Dip & Crunch! Isn't it the most enjoyed way to snack. It is timeless. Also a bag of nachos is never as satisfying as the fresh basket of chips served in a restaurant. Freshness speak for itself. So since I started making homemade baked chips, I never feel like going back to a pre packed bag. Its a great way of moderation too and lets you indulge just enough. And they are baked. Way to go!

Just beware...its so simple and quick to make that you gotta resist yourself from doing it too often.

Baked Tortilla Chips Recipe
4 medium corn tortillas
1 Tbsp olive oil
1/2 tsp cayenne pepper
1/2 tsp cumin powder
1/4 tsp salt

  • Preheat oven at 350 deg C
  • Cut each tortillas in 8 wedges.
  • In a bowl mix oil, cayenne pepper, salt and cumin powder. Throw in the cut wedges and fold well to lightly coat the wedges.
  • In a large or two small cookie sheet pans, line the wedges in a single layer and leave 1 inch of space between them.
  • Bake for 12-14 min

Tuesday, April 1, 2014

Oats Poha Breakfast


Poha or Flattened Rice, soaked and then lightly fried with vegetables is a staple breakfast in many Indian homes. This form of raw rice is easily digestible. Back in the days, when human lifestyle involved less sedentary jobs, a quick n easy breakfast giving good portion of carbs to start off the day made full sense.But probably not today. It is difficult to completely give up on old favorites recipes. But to fit them in today's lifestyle can be easy with little modifications.

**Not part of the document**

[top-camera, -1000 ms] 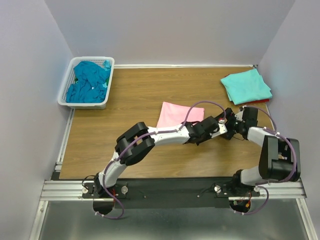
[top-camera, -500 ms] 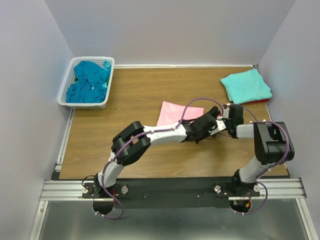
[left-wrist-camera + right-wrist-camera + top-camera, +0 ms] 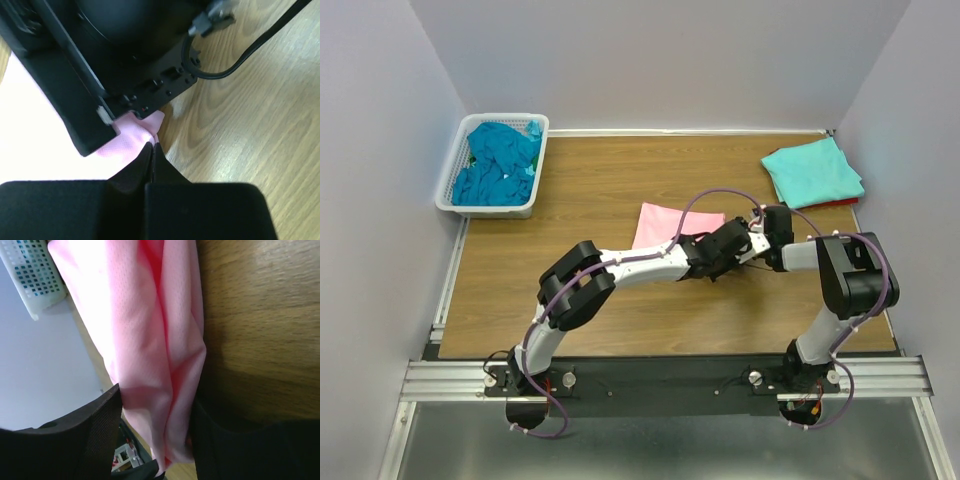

I made this Oats Poha and simply loved it as it did not alter the authentic taste instead added all the nutrition from oats.

Recipe
serves 4-6
1 cup Poha, do not prefer thin
1 cup old fashion oats
1/2 cup frozen peas
1 medium red onion, chopped
1 tsp black mustard seeds(rai)
2 green chilies
4-5 curry leaves
1/2 tsp turmeric
salt to taste
2 tsp lime juice
1/2 tsp sugar

  • Wash oats and poha in luke warm water 2-3 times so they soften. Drain and let it air dry in strainer. This takes around 20-30 min.
  • When the above mixture is well dry, add the turmeric and salt.
  • In a pan heat 1 Tbsp of oil. Add mustard seeds, curry leaves and green chilies to splatter.
  • Now add onions and peas and cook until onions are translucent.
  • Lower the heat and add the oats and poha mixture. Mix well as if you are folding it in. So they soft oats and beaten rice do not break.
  • Remove from heat.
  • Add sugar, lime juice and chopped cilantro for garnishing.